Could you retype every line of the data underneath without altering anything?
*** Extracted entries ***
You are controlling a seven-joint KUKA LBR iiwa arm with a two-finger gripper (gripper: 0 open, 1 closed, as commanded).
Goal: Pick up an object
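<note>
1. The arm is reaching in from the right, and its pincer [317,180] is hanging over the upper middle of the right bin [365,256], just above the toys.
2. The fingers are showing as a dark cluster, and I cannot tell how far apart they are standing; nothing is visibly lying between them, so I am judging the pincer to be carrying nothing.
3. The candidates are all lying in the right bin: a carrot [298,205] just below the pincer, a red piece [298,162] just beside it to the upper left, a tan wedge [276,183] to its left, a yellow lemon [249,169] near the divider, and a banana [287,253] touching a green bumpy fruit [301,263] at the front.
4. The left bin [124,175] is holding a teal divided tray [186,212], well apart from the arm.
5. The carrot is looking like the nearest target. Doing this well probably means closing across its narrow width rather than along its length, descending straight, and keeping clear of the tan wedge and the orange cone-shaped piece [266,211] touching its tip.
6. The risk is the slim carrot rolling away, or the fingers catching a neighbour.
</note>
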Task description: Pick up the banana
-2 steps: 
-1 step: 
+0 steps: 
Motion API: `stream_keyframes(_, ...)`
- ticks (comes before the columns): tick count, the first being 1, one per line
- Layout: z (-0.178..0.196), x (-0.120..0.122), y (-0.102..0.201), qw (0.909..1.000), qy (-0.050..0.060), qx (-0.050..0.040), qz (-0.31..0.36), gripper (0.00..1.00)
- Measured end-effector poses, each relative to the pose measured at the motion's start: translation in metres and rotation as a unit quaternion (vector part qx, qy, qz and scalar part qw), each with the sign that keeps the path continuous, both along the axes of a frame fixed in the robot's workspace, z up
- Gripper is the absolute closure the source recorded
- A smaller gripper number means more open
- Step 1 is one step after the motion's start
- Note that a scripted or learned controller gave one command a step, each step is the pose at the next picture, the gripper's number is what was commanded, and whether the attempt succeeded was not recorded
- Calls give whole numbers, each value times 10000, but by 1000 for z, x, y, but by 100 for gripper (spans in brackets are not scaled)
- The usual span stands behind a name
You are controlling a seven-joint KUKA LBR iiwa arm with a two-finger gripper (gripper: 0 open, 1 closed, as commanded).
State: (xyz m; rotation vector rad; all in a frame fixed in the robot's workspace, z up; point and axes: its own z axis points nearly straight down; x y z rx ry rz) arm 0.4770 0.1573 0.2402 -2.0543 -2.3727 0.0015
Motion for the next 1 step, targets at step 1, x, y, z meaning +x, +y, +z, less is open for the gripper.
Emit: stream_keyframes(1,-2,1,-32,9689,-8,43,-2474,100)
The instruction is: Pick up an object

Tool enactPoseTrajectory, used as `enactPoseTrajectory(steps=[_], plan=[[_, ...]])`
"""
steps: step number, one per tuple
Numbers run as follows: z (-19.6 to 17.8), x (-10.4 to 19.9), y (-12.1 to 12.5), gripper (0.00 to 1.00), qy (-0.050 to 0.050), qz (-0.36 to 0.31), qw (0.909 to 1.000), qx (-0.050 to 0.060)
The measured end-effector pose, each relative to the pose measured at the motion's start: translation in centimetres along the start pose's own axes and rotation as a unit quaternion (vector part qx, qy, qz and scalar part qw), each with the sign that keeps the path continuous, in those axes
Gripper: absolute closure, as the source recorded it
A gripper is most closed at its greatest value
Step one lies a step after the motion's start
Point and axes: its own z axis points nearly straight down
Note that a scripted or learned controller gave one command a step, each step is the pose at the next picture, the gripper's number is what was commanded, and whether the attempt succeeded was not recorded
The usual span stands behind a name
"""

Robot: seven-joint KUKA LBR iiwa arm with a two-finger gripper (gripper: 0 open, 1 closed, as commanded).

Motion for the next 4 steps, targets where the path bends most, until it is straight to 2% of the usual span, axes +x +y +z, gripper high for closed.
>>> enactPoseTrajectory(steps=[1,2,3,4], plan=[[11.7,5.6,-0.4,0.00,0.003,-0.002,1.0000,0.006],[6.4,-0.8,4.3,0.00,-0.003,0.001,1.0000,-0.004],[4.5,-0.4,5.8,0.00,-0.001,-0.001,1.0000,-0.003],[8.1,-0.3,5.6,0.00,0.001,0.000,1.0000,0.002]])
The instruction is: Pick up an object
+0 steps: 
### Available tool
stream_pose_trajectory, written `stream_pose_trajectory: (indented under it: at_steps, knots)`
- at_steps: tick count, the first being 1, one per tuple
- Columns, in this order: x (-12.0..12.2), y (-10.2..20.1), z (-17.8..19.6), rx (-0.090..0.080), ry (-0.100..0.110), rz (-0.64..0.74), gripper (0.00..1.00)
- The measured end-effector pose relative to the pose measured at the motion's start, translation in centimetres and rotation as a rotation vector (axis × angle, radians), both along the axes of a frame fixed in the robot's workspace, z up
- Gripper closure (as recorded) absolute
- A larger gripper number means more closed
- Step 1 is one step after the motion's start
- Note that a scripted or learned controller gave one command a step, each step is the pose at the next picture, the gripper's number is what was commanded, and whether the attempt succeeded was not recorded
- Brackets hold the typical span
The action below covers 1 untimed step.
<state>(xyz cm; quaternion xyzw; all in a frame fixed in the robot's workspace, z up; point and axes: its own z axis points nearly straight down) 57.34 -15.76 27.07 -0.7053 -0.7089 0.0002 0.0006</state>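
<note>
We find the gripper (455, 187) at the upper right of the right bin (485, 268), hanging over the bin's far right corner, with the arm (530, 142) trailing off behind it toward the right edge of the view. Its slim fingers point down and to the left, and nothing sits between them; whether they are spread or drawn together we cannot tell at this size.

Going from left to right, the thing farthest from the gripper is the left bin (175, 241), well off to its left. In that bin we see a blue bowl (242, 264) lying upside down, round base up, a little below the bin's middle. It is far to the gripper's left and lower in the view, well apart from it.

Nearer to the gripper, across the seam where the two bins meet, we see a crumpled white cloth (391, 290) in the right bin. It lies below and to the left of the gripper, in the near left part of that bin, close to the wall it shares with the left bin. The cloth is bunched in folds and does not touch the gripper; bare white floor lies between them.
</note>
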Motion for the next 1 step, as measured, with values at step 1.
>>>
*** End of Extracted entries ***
* Response below:
You are controlling a seven-joint KUKA LBR iiwa arm with a two-finger gripper (gripper: 0 open, 1 closed, as commanded).
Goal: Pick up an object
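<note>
1. The arm is reaching in from the right, and its pincer [317,180] is hanging over the upper middle of the right bin [365,256], just above the toys.
2. The fingers are showing as a dark cluster, and I cannot tell how far apart they are standing; nothing is visibly lying between them, so I am judging the pincer to be carrying nothing.
3. The candidates are all lying in the right bin: a carrot [298,205] just below the pincer, a red piece [298,162] just beside it to the upper left, a tan wedge [276,183] to its left, a yellow lemon [249,169] near the divider, and a banana [287,253] touching a green bumpy fruit [301,263] at the front.
4. The left bin [124,175] is holding a teal divided tray [186,212], well apart from the arm.
5. The carrot is looking like the nearest target. Doing this well probably means closing across its narrow width rather than along its length, descending straight, and keeping clear of the tan wedge and the orange cone-shaped piece [266,211] touching its tip.
6. The risk is the slim carrot rolling away, or the fingers catching a neighbour.
</note>
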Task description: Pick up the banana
-2 steps: 
-1 step: 
+0 steps: 
Motion API: `stream_keyframes(_, ...)`
- ticks (comes before the columns): tick count, the first being 1, one per line
- Layout: z (-0.178..0.196), x (-0.120..0.122), y (-0.102..0.201), qw (0.909..1.000), qy (-0.050..0.060), qx (-0.050..0.040), qz (-0.31..0.36), gripper (0.00..1.00)
- Measured end-effector poses, each relative to the pose measured at the motion's start: translation in metres and rotation as a unit quaternion (vector part qx, qy, qz and scalar part qw), each with the sign that keeps the path continuous, both along the axes of a frame fixed in the robot's workspace, z up
- Gripper is the absolute closure the source recorded
- A smaller gripper number means more open
- Step 1 is one step after the motion's start
- Note that a scripted or learned controller gave one command a step, each step is the pose at the next picture, the gripper's number is what was commanded, and whether the attempt succeeded was not recorded
- Calls give whole numbers, each value times 10000, but by 1000 for z, x, y, but by 100 for gripper (spans in brackets are not scaled)
- The usual span stands behind a name
You are controlling a seven-joint KUKA LBR iiwa arm with a two-finger gripper (gripper: 0 open, 1 closed, as commanded).
State: (xyz m; rotation vector rad; all in a frame fixed in the robot's workspace, z up; point and axes: its own z axis points nearly straight down; x y z rx ry rz) arm 0.4770 0.1573 0.2402 -2.0543 -2.3727 0.0015
Motion for the next 1 step, targets at step 1, x, y, z meaning +x, +y, +z, less is open for the gripper.
Emit: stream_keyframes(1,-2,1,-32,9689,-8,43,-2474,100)
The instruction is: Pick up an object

Tool enactPoseTrajectory, used as `enactPoseTrajectory(steps=[_], plan=[[_, ...]])`
"""
steps: step number, one per tuple
Numbers run as follows: z (-19.6 to 17.8), x (-10.4 to 19.9), y (-12.1 to 12.5), gripper (0.00 to 1.00), qy (-0.050 to 0.050), qz (-0.36 to 0.31), qw (0.909 to 1.000), qx (-0.050 to 0.060)
The measured end-effector pose, each relative to the pose measured at the motion's start: translation in centimetres along the start pose's own axes and rotation as a unit quaternion (vector part qx, qy, qz and scalar part qw), each with the sign that keeps the path continuous, in those axes
Gripper: absolute closure, as the source recorded it
A gripper is most closed at its greatest value
Step one lies a step after the motion's start
Point and axes: its own z axis points nearly straight down
Note that a scripted or learned controller gave one command a step, each step is the pose at the next picture, the gripper's number is what was commanded, and whether the attempt succeeded was not recorded
The usual span stands behind a name
"""

Robot: seven-joint KUKA LBR iiwa arm with a two-finger gripper (gripper: 0 open, 1 closed, as commanded).

Motion for the next 4 steps, targets where the path bends most, until it is straight to 2% of the usual span, axes +x +y +z, gripper high for closed.
>>> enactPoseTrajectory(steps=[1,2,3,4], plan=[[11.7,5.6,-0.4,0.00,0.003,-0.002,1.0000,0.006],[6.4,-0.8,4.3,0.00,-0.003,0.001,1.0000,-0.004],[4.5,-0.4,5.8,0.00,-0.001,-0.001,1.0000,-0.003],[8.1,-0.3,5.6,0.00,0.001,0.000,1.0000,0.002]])
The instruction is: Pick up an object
+0 steps: 
### Available tool
stream_pose_trajectory, written `stream_pose_trajectory: (indented under it: at_steps, knots)`
- at_steps: tick count, the first being 1, one per tuple
- Columns, in this order: x (-12.0..12.2), y (-10.2..20.1), z (-17.8..19.6), rx (-0.090..0.080), ry (-0.100..0.110), rz (-0.64..0.74), gripper (0.00..1.00)
- The measured end-effector pose relative to the pose measured at the motion's start, translation in centimetres and rotation as a rotation vector (axis × angle, radians), both along the axes of a frame fixed in the robot's workspace, z up
- Gripper closure (as recorded) absolute
- A larger gripper number means more closed
- Step 1 is one step after the motion's start
- Note that a scripted or learned controller gave one command a step, each step is the pose at the next picture, the gripper's number is what was commanded, and whether the attempt succeeded was not recorded
- Brackets hold the typical span
The action below covers 1 untimed step.
<state>(xyz cm; quaternion xyzw; all in a frame fixed in the robot's workspace, z up; point and axes: its own z axis points nearly straight down) 57.34 -15.76 27.07 -0.7053 -0.7089 0.0002 0.0006</state>
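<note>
We find the gripper (455, 187) at the upper right of the right bin (485, 268), hanging over the bin's far right corner, with the arm (530, 142) trailing off behind it toward the right edge of the view. Its slim fingers point down and to the left, and nothing sits between them; whether they are spread or drawn together we cannot tell at this size.

Going from left to right, the thing farthest from the gripper is the left bin (175, 241), well off to its left. In that bin we see a blue bowl (242, 264) lying upside down, round base up, a little below the bin's middle. It is far to the gripper's left and lower in the view, well apart from it.

Nearer to the gripper, across the seam where the two bins meet, we see a crumpled white cloth (391, 290) in the right bin. It lies below and to the left of the gripper, in the near left part of that bin, close to the wall it shares with the left bin. The cloth is bunched in folds and does not touch the gripper; bare white floor lies between them.
</note>
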Motion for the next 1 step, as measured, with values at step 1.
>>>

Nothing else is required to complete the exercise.